The Mormon presence in Illinois declined with Smith's death in 1844 and the forced departure in 1846 of most church members for what is now Utah. The Utah-based church resumed its proselyting activities in Chicago in the early twentieth century, however, and eventually built a temple, dedicated in 1985, in suburban Glenview. While many Mormons who migrated to Chicago from Utah after World War II lived in the suburbs, in the late 1970s the church undertook an aggressive missionary program in the city, which resulted in the racial integration of urban congregations. By the end of the twentieth century, metropolitan Chicago's 55 Mormon congregations included approximately 20,000 members.

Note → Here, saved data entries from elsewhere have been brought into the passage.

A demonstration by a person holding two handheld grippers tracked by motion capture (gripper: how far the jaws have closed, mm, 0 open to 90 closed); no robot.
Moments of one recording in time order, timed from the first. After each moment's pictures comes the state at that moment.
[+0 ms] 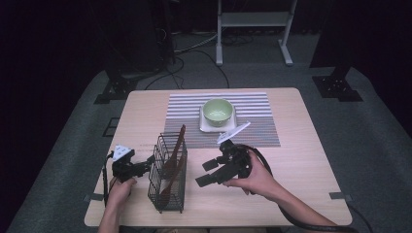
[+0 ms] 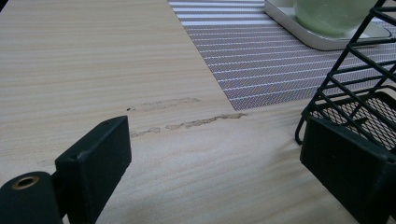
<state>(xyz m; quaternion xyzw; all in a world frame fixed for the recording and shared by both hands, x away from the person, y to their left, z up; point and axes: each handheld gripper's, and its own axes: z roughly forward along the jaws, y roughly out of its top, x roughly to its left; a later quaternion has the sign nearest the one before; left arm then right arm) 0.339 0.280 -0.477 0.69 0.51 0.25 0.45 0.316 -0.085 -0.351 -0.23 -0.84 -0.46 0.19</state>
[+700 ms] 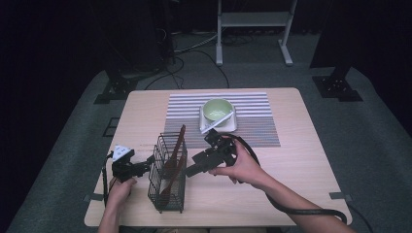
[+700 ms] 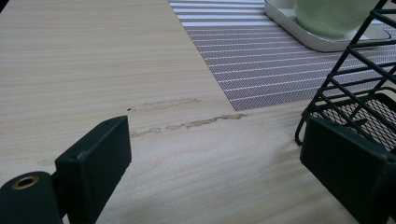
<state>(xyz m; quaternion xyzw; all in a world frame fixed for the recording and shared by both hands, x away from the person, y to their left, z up) 0.339 0.280 -0.477 0.68 0.52 0.25 0.45 0.341 -0.051 -0.341 -0.24 -0.85 -0.42 0.19</state>
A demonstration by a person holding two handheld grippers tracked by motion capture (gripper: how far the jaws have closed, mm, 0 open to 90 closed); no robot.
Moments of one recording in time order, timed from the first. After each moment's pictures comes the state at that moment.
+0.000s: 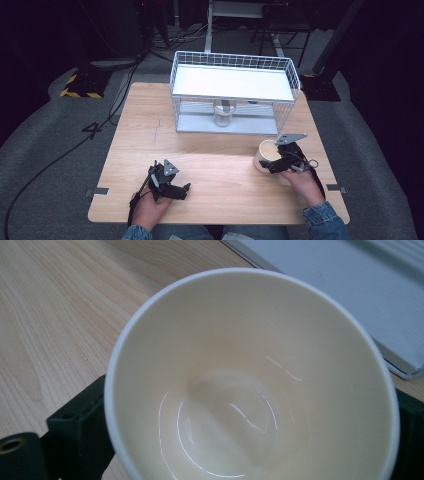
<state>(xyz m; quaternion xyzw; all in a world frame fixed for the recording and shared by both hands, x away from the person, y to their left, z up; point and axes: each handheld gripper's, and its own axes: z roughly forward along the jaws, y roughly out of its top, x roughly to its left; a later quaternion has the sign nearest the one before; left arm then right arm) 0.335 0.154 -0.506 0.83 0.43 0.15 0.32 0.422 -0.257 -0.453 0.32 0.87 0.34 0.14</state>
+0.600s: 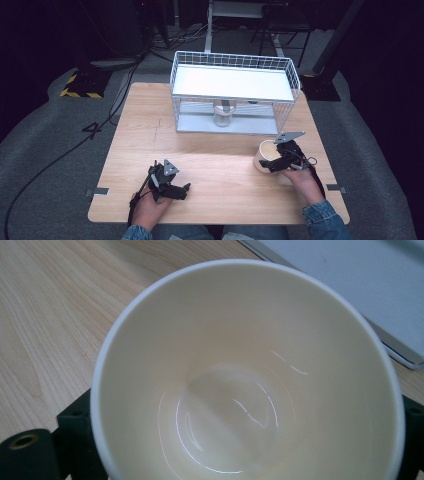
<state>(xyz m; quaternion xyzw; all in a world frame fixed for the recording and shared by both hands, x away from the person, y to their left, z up) 0.335 0.154 -0.506 0.83 0.43 0.15 0.32 0.427 -0.256 -0.452 0.34 0.88 0.32 0.13</state>
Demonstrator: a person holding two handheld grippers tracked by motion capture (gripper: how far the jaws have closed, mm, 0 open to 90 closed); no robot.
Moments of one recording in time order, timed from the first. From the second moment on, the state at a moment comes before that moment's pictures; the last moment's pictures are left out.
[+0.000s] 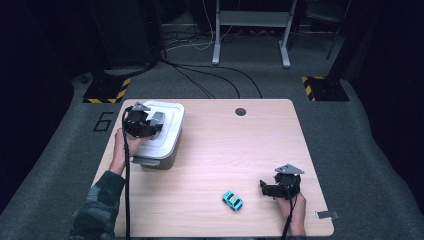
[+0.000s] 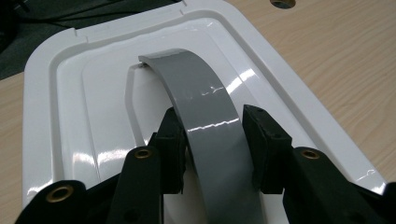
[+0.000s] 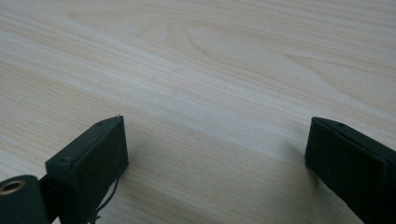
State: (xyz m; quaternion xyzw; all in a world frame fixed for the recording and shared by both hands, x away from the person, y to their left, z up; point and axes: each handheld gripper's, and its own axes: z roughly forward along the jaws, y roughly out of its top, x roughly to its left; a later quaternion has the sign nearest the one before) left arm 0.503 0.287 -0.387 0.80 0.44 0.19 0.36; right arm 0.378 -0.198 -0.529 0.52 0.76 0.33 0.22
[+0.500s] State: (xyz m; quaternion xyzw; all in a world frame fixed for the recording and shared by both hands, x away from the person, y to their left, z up) left arm 0.503 0.284 -0.385 0.80 0.42 0.17 0.39; right arm 0.378 -0.198 -0.529 0.52 0.76 0.33 0.22
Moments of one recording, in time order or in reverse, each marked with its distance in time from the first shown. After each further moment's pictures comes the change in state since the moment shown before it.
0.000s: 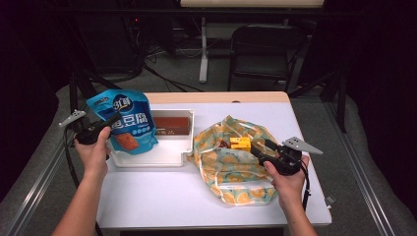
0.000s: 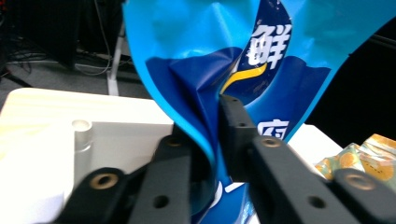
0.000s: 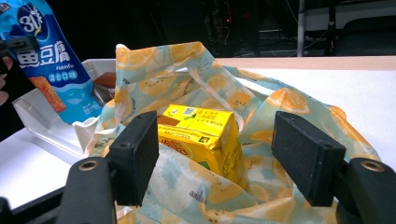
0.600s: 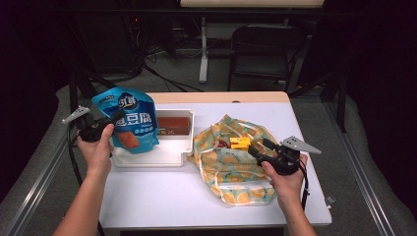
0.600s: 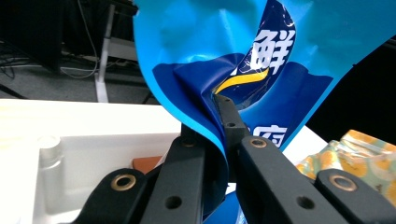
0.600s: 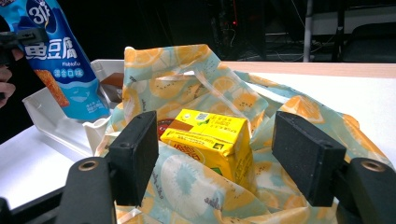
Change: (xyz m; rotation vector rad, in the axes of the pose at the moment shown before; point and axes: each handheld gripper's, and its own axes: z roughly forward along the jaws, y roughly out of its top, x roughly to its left) left arm -0.014 0.009 0.008 0.006 -0.063 0.027; right arm 0.006 0.004 0.000 0.000 0.023 -0.025
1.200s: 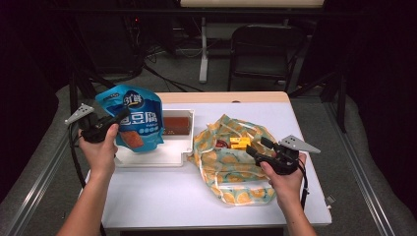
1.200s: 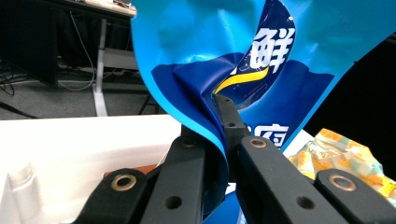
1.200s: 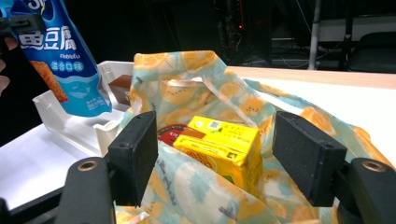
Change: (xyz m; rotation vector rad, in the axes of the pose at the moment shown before) left arm -0.042 0.012 -0.006 -0.008 -0.010 0.060; right arm 0.007 0.005 0.000 -0.016 0.021 -0.020
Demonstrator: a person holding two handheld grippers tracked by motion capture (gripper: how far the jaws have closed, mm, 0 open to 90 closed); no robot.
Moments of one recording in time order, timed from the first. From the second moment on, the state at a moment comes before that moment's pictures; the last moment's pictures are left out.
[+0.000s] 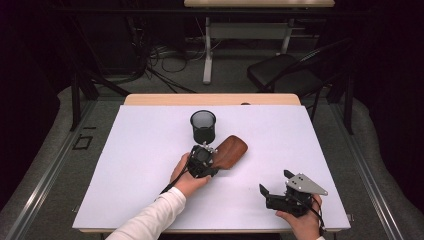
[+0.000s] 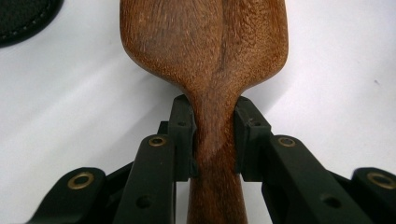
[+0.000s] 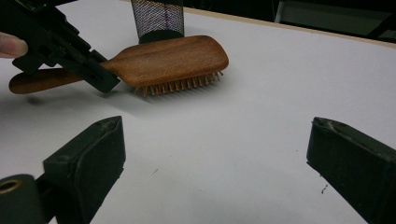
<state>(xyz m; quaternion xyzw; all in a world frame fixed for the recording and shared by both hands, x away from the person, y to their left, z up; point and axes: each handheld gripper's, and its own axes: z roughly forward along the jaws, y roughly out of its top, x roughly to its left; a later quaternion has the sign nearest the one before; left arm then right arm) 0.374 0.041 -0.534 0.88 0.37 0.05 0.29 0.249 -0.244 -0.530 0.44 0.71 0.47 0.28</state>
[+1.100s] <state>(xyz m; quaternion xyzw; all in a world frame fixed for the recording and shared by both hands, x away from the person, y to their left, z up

Chicago is also important as a center for the Reorganized Church of Jesus Christ of Latter Day Saints, established in 1860 by Joseph Smith III, who united a wide array of dissident Mormon groups. In 1866 Reorganized church leaders moved their headquarters from Nauvoo to Plano, the church's flagship congregation until the 1880s. With 10 Reorganized congregations, metropolitan Chicago has become one of two or three “heartlands” of the Reorganized church. Renamed the Community of Christ in 2001, the church has remained separate from its Utah-based parent.

Bibliography
Launius, Roger D. Joseph Smith III: Pragmatic Prophet. 1995.
Launius, Roger D., and John E. Hallwas, ed. Kingdom on the Mississippi Revisited. 1996.
Shipps, Jan. Mormonism: The Story of a New Religious Tradition. 1987.